Work instructions
Copy out each line in the listing below where the word "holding" appears.
Top of Recorded data
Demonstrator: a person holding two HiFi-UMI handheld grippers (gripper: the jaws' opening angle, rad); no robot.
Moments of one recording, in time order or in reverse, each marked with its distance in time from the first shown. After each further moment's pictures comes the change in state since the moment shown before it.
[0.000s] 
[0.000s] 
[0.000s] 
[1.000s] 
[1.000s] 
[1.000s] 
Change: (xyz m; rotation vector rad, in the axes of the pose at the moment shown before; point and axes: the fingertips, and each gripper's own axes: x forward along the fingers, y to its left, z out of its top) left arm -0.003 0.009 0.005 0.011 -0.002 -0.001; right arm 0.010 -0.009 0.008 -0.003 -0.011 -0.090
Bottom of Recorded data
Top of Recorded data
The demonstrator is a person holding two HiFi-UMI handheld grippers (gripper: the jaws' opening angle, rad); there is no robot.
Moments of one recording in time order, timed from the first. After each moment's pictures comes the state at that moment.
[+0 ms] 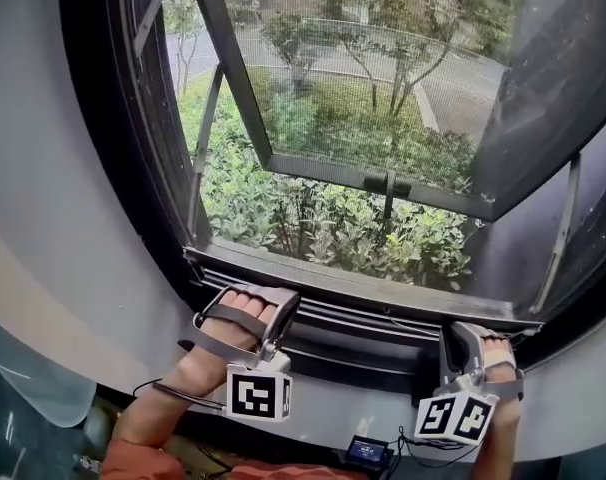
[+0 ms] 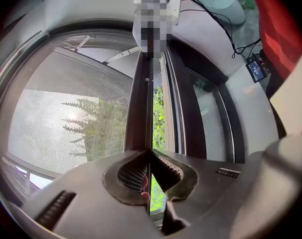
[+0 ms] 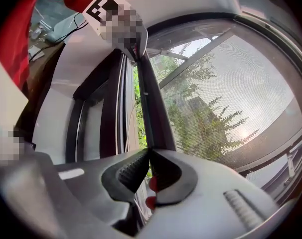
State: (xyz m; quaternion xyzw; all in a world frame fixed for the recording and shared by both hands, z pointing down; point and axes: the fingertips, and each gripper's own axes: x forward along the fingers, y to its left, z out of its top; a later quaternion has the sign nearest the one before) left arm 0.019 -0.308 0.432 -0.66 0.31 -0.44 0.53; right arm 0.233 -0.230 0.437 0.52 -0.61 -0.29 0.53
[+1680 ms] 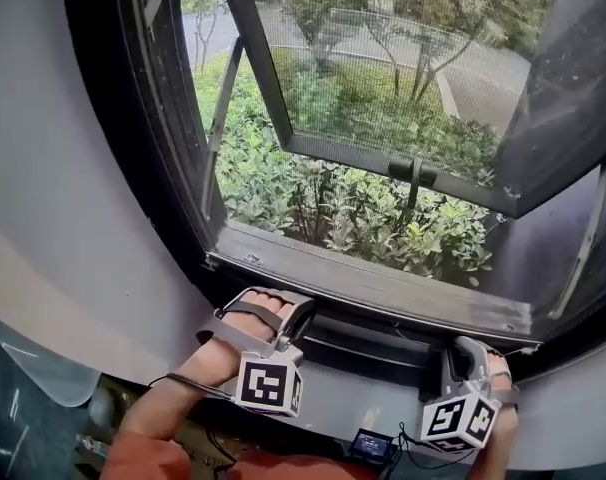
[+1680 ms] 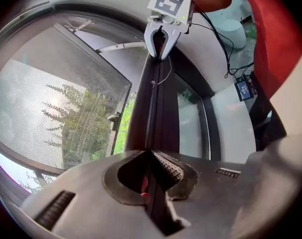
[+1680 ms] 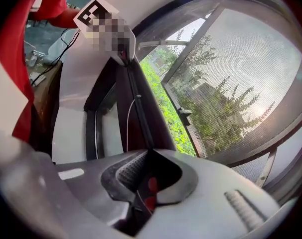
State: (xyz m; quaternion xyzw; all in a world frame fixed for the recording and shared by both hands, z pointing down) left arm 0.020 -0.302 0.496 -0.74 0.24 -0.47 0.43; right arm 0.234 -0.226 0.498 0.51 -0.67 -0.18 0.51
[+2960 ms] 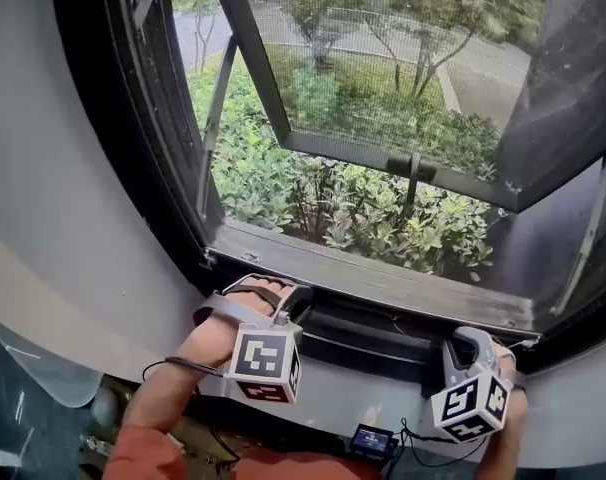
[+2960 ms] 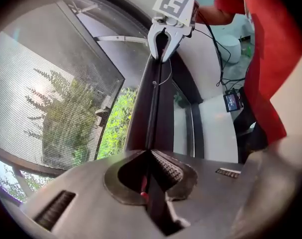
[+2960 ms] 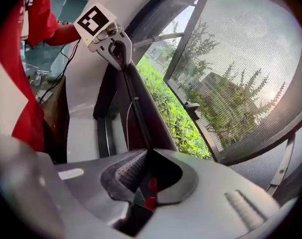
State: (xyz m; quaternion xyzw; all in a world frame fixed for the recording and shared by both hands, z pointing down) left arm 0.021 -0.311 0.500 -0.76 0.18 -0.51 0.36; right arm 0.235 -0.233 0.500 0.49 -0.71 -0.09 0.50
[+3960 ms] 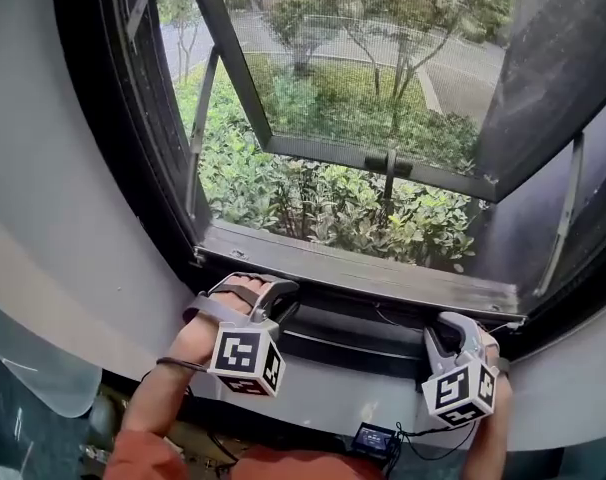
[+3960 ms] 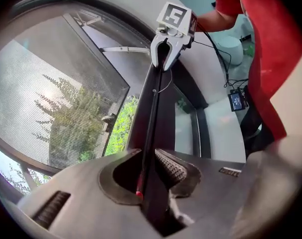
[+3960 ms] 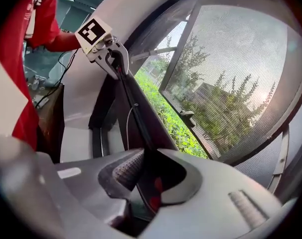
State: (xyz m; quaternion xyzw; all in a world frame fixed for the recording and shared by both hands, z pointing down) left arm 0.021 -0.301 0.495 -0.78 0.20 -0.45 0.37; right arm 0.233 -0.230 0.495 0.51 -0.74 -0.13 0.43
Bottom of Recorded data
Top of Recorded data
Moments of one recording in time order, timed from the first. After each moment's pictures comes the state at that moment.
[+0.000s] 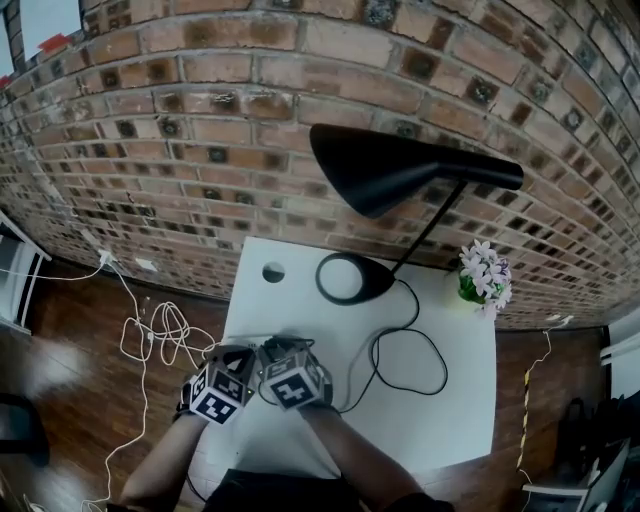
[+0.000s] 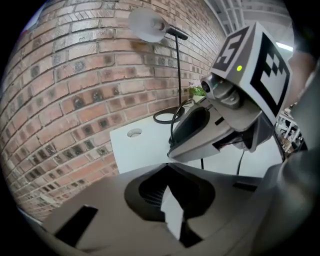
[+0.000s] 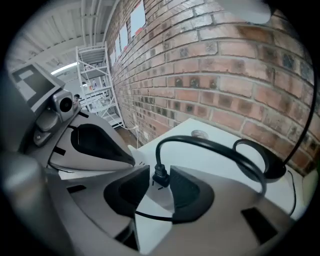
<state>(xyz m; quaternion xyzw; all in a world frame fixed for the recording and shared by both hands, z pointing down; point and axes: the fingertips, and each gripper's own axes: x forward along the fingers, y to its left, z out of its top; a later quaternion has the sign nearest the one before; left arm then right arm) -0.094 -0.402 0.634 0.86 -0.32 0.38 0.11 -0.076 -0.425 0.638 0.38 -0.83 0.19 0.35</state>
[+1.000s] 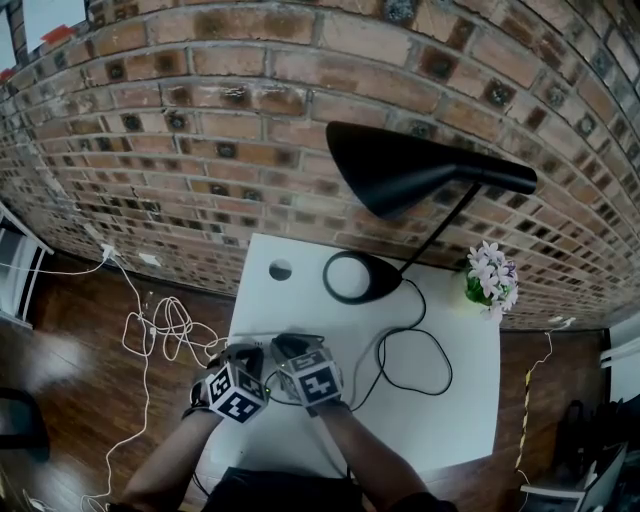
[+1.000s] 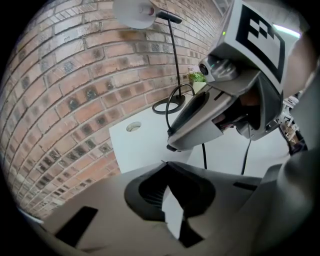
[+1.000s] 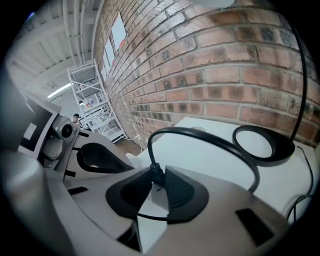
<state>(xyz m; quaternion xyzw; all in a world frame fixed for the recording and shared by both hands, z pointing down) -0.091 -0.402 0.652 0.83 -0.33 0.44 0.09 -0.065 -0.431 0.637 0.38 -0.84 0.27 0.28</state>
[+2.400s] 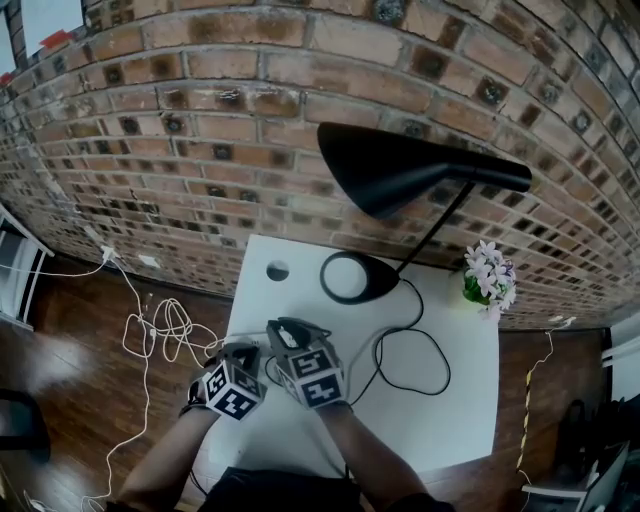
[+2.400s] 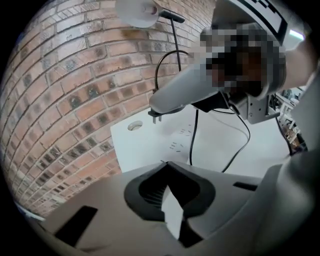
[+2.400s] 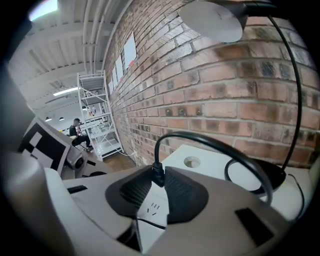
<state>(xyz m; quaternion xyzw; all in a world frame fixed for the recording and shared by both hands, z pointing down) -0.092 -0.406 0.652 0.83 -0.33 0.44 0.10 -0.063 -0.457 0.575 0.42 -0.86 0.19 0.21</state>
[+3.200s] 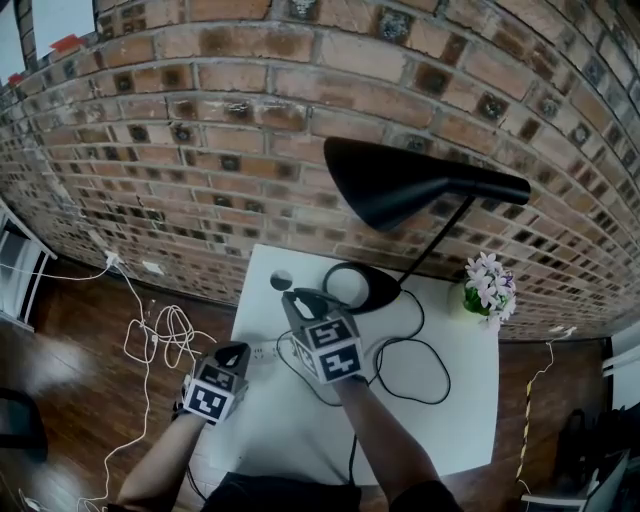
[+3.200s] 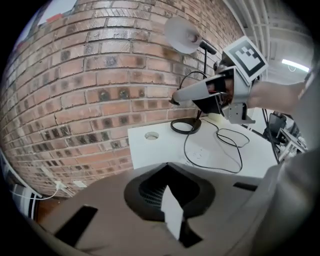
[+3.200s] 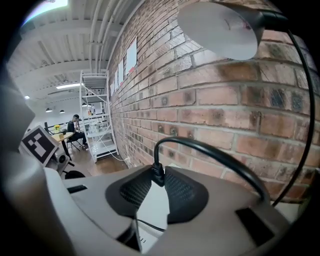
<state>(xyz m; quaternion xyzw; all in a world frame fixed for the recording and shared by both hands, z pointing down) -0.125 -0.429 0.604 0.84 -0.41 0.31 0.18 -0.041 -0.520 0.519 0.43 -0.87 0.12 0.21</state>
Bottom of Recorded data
Solution
Demonstrator: a person holding two HiFi-UMI handheld grippers (gripper: the jaws' opening angle, rad); no robot.
The demonstrator is a person holding two HiFi-UMI handheld grippers (gripper: the jaws' opening angle, rad); there is no robot.

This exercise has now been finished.